Why is the state deciding which hospitals to close?

Commission members argue that allowing market forces alone to determine the fate of hospitals will endanger hospitals that are struggling financially but provide crucial services for communities.”Because such market driven closures can occur irrespective of or even contrary to public policy goals, access to and quality of care are at risk. The most important institutions to preserve may also be the most fragile,” the commission’s report says. They also point out that many of the hospitals that are marked for closure are on the brink of extinction anyway. The panel sees its role as cushioning their fall, by recommending that federal funds be used to help those hospitals pay off debts and to help displaced employees find jobs elsewhere in the system.

Another argument put forward is that individual hospitals can sometimes pursue a less efficient agenda that endangers the whole system. A hospital, for example, may be reluctant to enter into a merger with a competitor even though such a move would improve its finances in the long run. Finally, some industry analysts say a laissez-faire approach won’t necessarily produce an ideal result because the health care marketplace is already distorted. Commission members argue that in a state subsidized system, patients are insulated from health care costs, and demand an oversupply of technology and hospitals because they don’t’ directly bear the brunt of expenses.

Critics of such government intervention say the state could more effectively reduce the price of health care by making Medicaid more like private health insurance. They would argue that the state could encourage patients to make more efficient choices, such as by requiring higher co-payments and directing patients to lower cost hospitals, and scaling back benefits and eligibility requirements to match the national average.

What sort of hospital did the commission target for closure?

Particularly in New York City, the commission targeted small private hospitals that were financially weak and not protected by alliances with larger institutions. Industry experts say the hospitals also lacked a loyal patient base, mostly because of their proximity to other hospitals with better reputations.

State officials have estimated the number of excess beds to be in the area of 20,000. What prevented the commission from reducing more beds?

The commission was not operating in a vacuum but in a politically sensitive environment. If it slashed more beds, the commission risked a more powerful backlash from health care lobbyists, lawmakers, and residents that threatened to torpedo its whole effort. The chairman of the commission, Stephen Berger, said the goal was to come up with a first step toward trimming and modernizing the industry that would ultimately be accepted by the major players. “To try to do more up front would have been massively destabilizing to the system,” he said yesterday.

What happens next?

The governor has until December 5 to reject the report or approve it and submit it to lawmakers.
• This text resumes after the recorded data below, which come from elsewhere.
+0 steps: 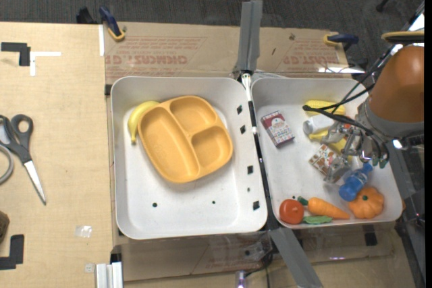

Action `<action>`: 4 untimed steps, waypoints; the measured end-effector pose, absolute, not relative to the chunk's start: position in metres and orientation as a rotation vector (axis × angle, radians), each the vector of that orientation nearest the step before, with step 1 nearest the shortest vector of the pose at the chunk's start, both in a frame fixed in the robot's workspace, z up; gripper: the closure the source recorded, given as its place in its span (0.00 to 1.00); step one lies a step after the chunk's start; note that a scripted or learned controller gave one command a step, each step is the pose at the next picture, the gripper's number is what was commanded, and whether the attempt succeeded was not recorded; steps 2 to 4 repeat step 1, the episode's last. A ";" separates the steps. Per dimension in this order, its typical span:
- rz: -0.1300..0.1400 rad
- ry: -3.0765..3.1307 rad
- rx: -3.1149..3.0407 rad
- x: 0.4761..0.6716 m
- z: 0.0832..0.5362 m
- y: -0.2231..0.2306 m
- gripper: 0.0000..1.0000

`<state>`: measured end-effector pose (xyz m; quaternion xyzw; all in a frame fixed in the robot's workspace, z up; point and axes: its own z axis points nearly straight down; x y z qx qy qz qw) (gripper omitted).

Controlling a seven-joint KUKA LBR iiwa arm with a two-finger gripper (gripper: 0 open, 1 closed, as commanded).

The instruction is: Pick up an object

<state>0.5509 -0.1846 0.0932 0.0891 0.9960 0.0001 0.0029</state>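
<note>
The right bin [290, 175] holds several small objects. A red and white carton [277, 128] lies at its left. A yellow item [322, 106] and a white cylinder [314, 125] sit at the back. A crinkled snack packet [324, 162] lies mid-bin, with a blue bottle [352, 186] and an orange pumpkin [368, 204] to its right. A carrot [328, 208] and a red tomato [291, 211] rest along the front wall. My gripper [352, 145] hangs low over the bin's right side, just above the packet and the blue bottle. Cables and the wrist hide its tip.
The left bin [123, 172] carries a yellow divided plate [183, 138] with a banana [138, 117] against its left rim. A grey divider [250, 44] runs between the bins. Scissors [23, 152] lie on the wooden bench at far left.
</note>
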 end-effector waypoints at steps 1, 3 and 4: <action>0.001 3.103 0.459 0.586 0.093 -0.144 0.00; 0.001 3.103 0.459 0.586 0.093 -0.144 0.00; 0.001 3.103 0.459 0.586 0.093 -0.144 0.00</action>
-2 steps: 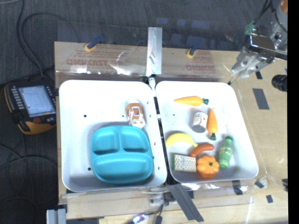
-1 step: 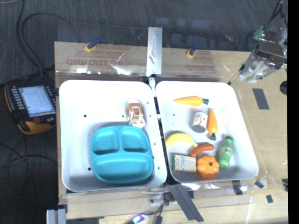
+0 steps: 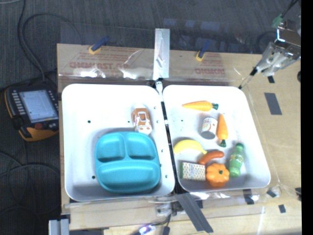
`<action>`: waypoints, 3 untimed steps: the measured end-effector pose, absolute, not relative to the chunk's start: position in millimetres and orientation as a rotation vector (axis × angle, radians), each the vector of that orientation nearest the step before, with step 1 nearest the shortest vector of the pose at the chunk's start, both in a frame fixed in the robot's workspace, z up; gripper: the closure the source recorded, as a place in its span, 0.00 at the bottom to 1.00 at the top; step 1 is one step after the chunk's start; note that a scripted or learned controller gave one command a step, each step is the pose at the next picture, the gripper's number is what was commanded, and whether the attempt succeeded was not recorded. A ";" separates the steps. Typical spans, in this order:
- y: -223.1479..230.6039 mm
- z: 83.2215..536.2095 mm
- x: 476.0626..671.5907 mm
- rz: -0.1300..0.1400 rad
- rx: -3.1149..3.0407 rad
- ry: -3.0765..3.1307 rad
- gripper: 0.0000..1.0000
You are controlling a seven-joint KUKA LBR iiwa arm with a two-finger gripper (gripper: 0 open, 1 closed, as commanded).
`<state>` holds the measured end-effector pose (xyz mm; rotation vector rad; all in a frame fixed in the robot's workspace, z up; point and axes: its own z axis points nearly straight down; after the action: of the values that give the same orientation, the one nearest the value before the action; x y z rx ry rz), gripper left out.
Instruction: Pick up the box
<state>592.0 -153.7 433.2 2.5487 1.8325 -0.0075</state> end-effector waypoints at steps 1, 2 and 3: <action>-174.4 432.7 609.9 -0.006 2.625 1.724 1.00; -204.9 432.7 608.4 -0.006 2.690 1.622 1.00; -210.7 433.0 621.6 -0.007 2.622 1.726 1.00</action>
<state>621.6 -210.7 433.0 2.6217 1.7265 -0.0072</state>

If they don’t reject the report in its entirety by the end of the year, it becomes law. The state health commission is then required to implement the recommendations within 18 months. None of the major players, including legislative leaders, the hospital association, and the health workers union, have called for an outright rejection of the report, while some expressed alarm about the closures. While it’s expected that Mr. Pataki and both legislative houses will endorse the report, it’s not clear whether Governor-elect Spitzer will enforce it. Yesterday, he said in a statement that the commission’s plans involved one “important element of a broader plan to fundamentally restructure New York’s healthcare system.”

The targeted hospitals are vowing to fight, organizing protest rallies, threatening lawsuits, and trying to shield themselves by filing for bankruptcy. With billions of dollars of funding on the line contingent on the enforcement of the commission’s plan, the powerful hospital association lobbyists and 1199 SEIU union are unlikely to join them in the battle. Industry experts say unless Albany strikes down the report, there is little that hospitals can do to save themselves. The institutions will likely suffer an immediate loss of patients and staff, who are likely to flee to more secure institutions.